# [Work order]
Show all lines from the listing below that contain "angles".

»»

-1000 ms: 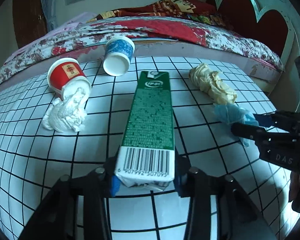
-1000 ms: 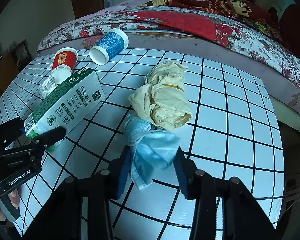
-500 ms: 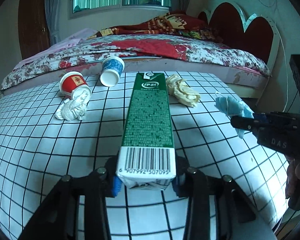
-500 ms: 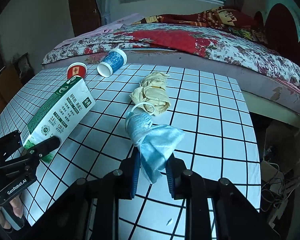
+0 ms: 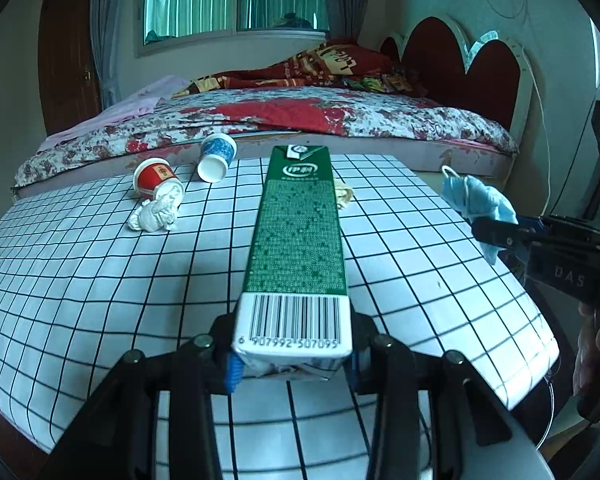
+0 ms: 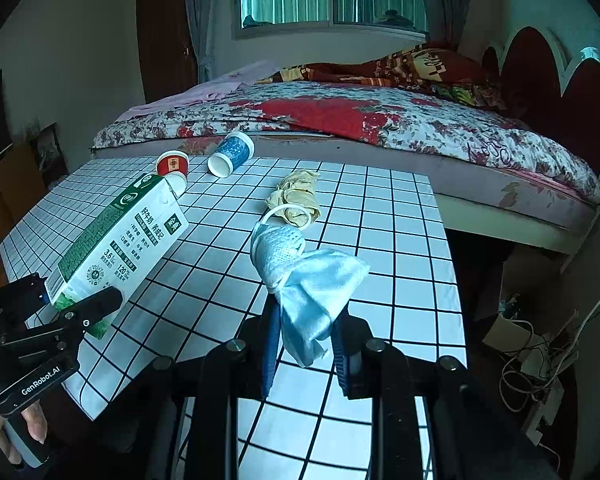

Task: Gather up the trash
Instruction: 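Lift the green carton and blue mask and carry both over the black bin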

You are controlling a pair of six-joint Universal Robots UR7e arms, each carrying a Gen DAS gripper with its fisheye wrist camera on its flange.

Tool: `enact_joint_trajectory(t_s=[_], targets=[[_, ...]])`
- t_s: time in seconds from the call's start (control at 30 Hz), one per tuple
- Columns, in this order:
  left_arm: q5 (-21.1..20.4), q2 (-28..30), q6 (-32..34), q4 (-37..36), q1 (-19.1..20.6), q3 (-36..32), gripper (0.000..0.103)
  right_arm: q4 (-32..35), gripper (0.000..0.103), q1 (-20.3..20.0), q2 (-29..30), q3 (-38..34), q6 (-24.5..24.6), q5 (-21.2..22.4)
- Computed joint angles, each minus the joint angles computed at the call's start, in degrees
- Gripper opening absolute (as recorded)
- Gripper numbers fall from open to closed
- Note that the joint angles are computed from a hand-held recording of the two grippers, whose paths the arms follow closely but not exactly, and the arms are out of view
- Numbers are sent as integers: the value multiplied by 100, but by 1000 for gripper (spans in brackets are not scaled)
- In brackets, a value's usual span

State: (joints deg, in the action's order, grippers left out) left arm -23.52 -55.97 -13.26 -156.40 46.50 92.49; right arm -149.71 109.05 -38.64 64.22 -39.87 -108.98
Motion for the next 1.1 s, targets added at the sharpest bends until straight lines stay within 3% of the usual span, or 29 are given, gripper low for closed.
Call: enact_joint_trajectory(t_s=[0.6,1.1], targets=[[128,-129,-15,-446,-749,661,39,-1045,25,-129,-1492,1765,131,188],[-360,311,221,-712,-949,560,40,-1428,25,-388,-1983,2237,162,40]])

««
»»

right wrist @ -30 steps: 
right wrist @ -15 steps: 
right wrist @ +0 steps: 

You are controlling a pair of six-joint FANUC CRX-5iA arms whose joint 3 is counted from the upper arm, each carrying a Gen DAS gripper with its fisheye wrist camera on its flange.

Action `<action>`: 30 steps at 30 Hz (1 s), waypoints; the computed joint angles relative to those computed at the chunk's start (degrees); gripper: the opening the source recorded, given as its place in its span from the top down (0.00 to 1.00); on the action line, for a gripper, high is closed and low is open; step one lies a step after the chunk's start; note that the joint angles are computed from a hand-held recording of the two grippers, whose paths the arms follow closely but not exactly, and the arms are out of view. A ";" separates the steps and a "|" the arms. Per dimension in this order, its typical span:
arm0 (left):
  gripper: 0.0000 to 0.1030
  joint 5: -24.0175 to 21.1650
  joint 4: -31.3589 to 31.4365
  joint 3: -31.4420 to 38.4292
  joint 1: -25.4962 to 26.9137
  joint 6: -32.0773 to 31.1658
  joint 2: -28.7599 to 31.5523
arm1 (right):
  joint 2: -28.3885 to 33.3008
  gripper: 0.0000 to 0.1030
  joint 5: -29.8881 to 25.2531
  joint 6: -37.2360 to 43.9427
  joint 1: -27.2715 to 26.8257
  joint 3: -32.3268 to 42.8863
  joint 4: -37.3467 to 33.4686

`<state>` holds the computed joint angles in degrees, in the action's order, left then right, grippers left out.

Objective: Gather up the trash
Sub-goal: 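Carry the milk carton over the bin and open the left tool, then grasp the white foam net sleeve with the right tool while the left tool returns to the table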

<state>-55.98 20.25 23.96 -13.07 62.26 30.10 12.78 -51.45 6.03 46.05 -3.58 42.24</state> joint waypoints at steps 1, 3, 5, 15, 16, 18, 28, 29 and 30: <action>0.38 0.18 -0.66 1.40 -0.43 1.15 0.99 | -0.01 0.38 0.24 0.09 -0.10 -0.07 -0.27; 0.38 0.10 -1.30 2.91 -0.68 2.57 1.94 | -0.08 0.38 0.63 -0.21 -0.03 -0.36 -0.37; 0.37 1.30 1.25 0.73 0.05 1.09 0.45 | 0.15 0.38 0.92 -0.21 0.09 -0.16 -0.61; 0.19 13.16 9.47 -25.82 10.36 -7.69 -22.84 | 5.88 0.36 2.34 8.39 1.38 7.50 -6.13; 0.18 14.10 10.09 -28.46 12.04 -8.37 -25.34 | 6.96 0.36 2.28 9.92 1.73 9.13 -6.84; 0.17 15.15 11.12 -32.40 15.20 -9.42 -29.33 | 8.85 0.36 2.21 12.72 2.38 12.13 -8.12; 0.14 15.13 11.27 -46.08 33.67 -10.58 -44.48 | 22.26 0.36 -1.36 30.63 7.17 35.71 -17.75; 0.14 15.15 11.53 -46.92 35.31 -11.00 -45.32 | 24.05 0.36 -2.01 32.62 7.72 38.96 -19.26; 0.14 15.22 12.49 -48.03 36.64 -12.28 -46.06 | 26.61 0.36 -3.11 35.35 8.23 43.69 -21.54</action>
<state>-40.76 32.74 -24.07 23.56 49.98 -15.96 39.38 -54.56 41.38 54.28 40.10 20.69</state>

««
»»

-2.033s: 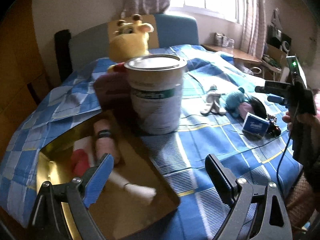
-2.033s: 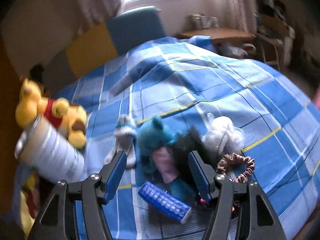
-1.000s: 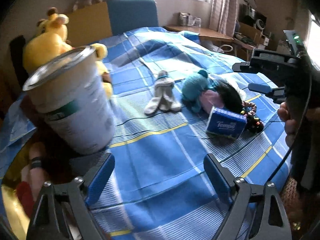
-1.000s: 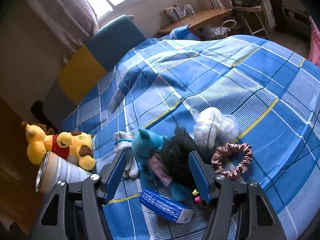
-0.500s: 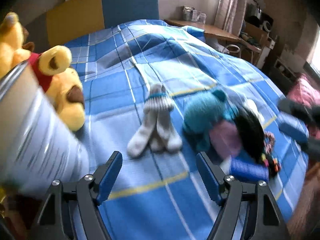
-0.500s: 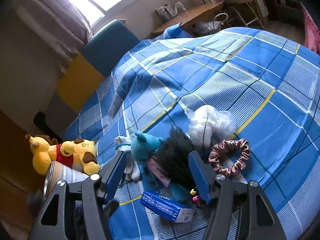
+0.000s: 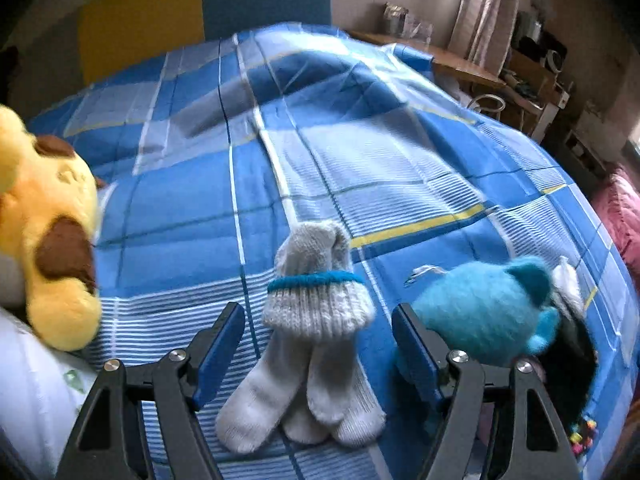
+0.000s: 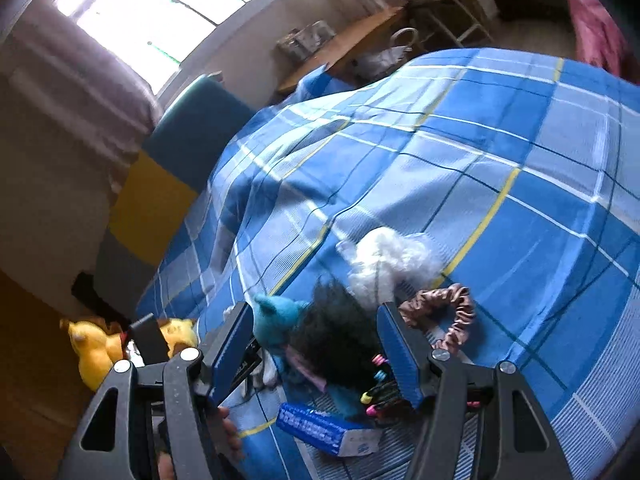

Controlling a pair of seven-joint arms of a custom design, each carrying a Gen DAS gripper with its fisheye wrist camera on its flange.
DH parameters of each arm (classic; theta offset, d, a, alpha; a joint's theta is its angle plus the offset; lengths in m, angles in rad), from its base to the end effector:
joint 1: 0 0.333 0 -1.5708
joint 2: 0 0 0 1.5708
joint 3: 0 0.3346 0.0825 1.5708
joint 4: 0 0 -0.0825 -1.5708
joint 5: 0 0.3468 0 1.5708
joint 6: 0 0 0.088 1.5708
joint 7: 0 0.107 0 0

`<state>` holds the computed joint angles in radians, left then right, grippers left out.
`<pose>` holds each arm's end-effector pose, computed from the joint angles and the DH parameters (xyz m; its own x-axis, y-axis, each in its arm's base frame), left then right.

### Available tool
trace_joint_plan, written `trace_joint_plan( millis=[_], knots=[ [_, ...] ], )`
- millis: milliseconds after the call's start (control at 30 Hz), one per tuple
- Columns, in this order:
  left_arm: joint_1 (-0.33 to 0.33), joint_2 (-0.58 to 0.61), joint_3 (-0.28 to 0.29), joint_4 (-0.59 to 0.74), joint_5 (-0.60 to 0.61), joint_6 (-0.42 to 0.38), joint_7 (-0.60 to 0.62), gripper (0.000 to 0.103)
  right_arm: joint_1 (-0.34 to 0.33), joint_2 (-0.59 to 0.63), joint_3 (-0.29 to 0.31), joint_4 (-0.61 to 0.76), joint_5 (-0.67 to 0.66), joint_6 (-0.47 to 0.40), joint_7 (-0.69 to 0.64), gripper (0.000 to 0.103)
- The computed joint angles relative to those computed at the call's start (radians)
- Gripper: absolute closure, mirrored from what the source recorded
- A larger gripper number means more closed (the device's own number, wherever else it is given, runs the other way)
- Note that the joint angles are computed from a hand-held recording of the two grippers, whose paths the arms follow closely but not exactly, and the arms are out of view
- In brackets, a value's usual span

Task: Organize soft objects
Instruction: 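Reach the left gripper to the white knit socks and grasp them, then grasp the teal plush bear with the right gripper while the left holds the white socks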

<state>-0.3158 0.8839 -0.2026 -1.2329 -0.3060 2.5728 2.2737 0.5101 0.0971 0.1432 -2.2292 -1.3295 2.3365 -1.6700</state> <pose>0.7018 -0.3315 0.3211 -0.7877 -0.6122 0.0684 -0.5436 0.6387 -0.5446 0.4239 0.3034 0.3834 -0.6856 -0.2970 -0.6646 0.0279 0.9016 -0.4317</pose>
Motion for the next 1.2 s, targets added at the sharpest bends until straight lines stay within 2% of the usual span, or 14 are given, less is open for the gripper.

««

# [Task answer]
- Computed joint angles, each minus the joint angles computed at the call's start, in degrees
- Note that the joint angles are computed from a hand-held recording of the two grippers, whose paths the arms follow closely but not exactly, and the arms are out of view
Action `<action>`: 30 steps at 30 Hz (1 s), waypoints; the computed joint angles relative to those computed at the chunk's start (degrees); gripper: the opening the source recorded, given as its place in its span from the top down (0.00 to 1.00); on the action line, for a gripper, high is closed and low is open; step one lies a step after the chunk's start; note that the joint angles are computed from a hand-held recording of the two grippers, whose paths the arms follow closely but not exactly, and the arms are out of view. A ";" separates the steps and a "|" the arms. Per dimension in this order, its typical span:
`<state>` holds the computed joint angles in degrees, in the action's order, left then right, grippers left out.
DH parameters of each arm (classic; theta offset, d, a, alpha; a joint's theta is its angle plus the offset; lengths in m, angles in rad), from its base to the end effector:
`<state>` holds the computed joint angles in radians, left then right, grippers left out.
`<pose>` holds each arm's end-effector pose, computed from the joint angles and the DH parameters (xyz m; its own x-axis, y-axis, each in its arm's base frame), left then right.
- The computed joint angles relative to those computed at the call's start (radians)
- Note that the joint angles are computed from a hand-held recording of the two grippers, whose paths the arms follow closely but not exactly, and the arms are out of view

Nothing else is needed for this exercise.